El profesor de humanidades de la Universidad de Columbia Mark Lilla, y autor del libro de próxima publicación Ignorance and bliss: on wanting not to know explora el sorprendente encanto de la ignorancia y su poderoso magnetismo entre nosotros: «En algún momento, todos declinamos la oportunidad de descubrir cómo es algo en realidad. Renunciamos voluntariamente a la oportunidad de conocer la verdad sobre el mundo por miedo a que ponga al descubierto verdades sobre nosotros mismos, especialmente nuestra falta de valor para autoexaminarnos». La ignorancia es reconfortante, nos protege porque no nos exige.
Quizás una mirada menos prejuiciosa y moralizante sobre la ignorancia permitiría entender mejor por qué para un numero creciente de personas el desconocimiento, consciente o inconsciente, es un refugio psicológico. No sería tanto el culto a la indolencia o una pereza disolvente, sino el miedo a la verdad lo que explicaría este fenómeno creciente en la sociedad. Lilla —que ya nos había advertido en La mente naufragada sobre la mente de los reaccionarios, que parece estar propagándose en estos tiempos de cólera— ofrece un nuevo ángulo para entendernos mejor: «Preferimos la ilusión de la autosuficiencia y abrazamos nuestra ignorancia por la única razón de que es nuestra. No importa que confiar en una opinión falsa sea la peor clase de dependencia. No importa que por terquedad dejemos pasar una oportunidad de ser felices».
La historia de la humanidad —la de su progreso— está ligada a la lucha contra la ignorancia, a desafiarla, a vencerla gracias al conocimiento y al descubrimiento de los otros, de los confines, de los diferentes, de los hallazgos.

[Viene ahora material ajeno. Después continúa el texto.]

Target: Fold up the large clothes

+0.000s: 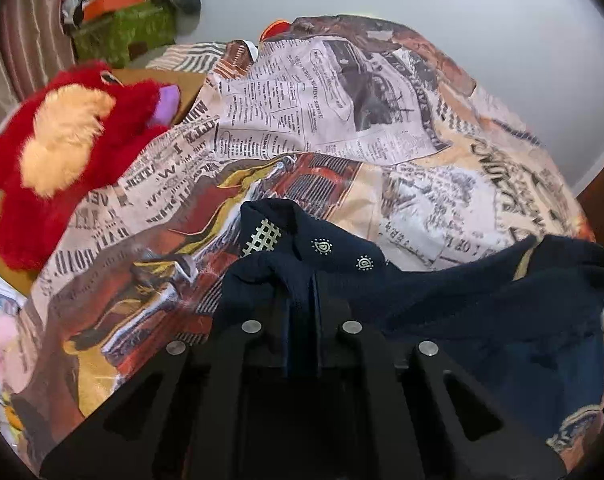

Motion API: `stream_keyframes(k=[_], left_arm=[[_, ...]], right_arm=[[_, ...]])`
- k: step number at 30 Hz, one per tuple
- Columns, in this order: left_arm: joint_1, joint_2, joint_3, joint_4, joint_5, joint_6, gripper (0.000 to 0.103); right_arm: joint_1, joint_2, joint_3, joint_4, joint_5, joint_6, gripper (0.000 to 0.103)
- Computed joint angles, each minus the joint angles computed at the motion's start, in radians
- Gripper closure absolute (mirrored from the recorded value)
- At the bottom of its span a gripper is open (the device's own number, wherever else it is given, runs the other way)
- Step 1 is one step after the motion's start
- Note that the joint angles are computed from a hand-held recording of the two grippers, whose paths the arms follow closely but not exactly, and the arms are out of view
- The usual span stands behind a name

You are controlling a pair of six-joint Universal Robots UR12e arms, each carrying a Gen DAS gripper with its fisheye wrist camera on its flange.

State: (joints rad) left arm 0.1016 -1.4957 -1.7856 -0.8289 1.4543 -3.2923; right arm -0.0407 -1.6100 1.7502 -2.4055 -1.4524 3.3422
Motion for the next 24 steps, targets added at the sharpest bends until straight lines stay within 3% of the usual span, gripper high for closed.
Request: stream_keyframes(k=[2,5,7,9,15,24], left_arm=[[0.01,0.006,0.009,-0.023,-0.026,0.014,0.092],[-0.003,0.015,0.029,-0.051,0.005,0.062,0.088],[-0.03,0.025,0.041,-0.046,0.077,0.102,0.07],[-0.046,0.039,0.043,-0.026,0.106,0.139,0.052],[-0.084,0.085,0.048,0.017,0.083,0.223,0.032],[-0.11,0.097,0.015,-0.083,-0.098,0.274,0.03]], right_arm=[[-0.048,-0.009,-0.003,0.065,0.084,0.035,0.095],[-0.075,-0.029,-0.001,0.105,0.093,0.02,0.095],[-0.076,-0.048,0.001,0.113,0.08,-0.024,0.095],[-0.071,-0.062,-0.001,0.122,0.088,-0.059,0.095],[-0.002,-0.094,-0.015,0.107,0.106,-0.203,0.094],[0.132,-0.074,-0.041,0.092,0.197,-0.279,0.093]])
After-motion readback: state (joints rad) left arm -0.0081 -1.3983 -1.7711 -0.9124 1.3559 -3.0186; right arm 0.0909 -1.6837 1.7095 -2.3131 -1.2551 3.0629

Alain Corbain, en Terra incognita. Una historia de la ignorancia de los siglos XVIII-XIX, nos relata apasionadamente cómo nuestros antepasados desentrañaron los secretos de la Tierra que nos maravillaban o nos retaban. Hoy, ese mundo por el cual la verdad —descubrirla— era el motor del progreso de la humanidad parece estar cuestionado por abandono.
La ignorancia como refugio y como renuncia nos invade y atrapa. La política reaccionaria —la que se nutre de la división polarizada—, junto con la descomunal industria digital de las apariencias superficiales, utiliza el miedo al saber o la comodidad de los prejuicios como el caldo de cultivo de sus atajos reaccionarios. La simplicidad atractiva de las medias verdades, de los clichés estigmatizadores, de los bulos virales, nos aleja cada vez más de la verdad como ordenadora de la vida. Ahora, lo que cuenta es mi verdad. La verdad subjetiva.
Vienen tiempos difíciles para las verdades objetivas, las colectivas, las que pueden administrar nuestras tensiones y conflictos gracias a su naturaleza pura, como si fuera una materia prima no contaminada de subjetivismo. Solo podremos superar esta neblina mental con un esfuerzo personal e intransferible por seguir luchando contra la ignorancia por muy protectora y confortable que sea.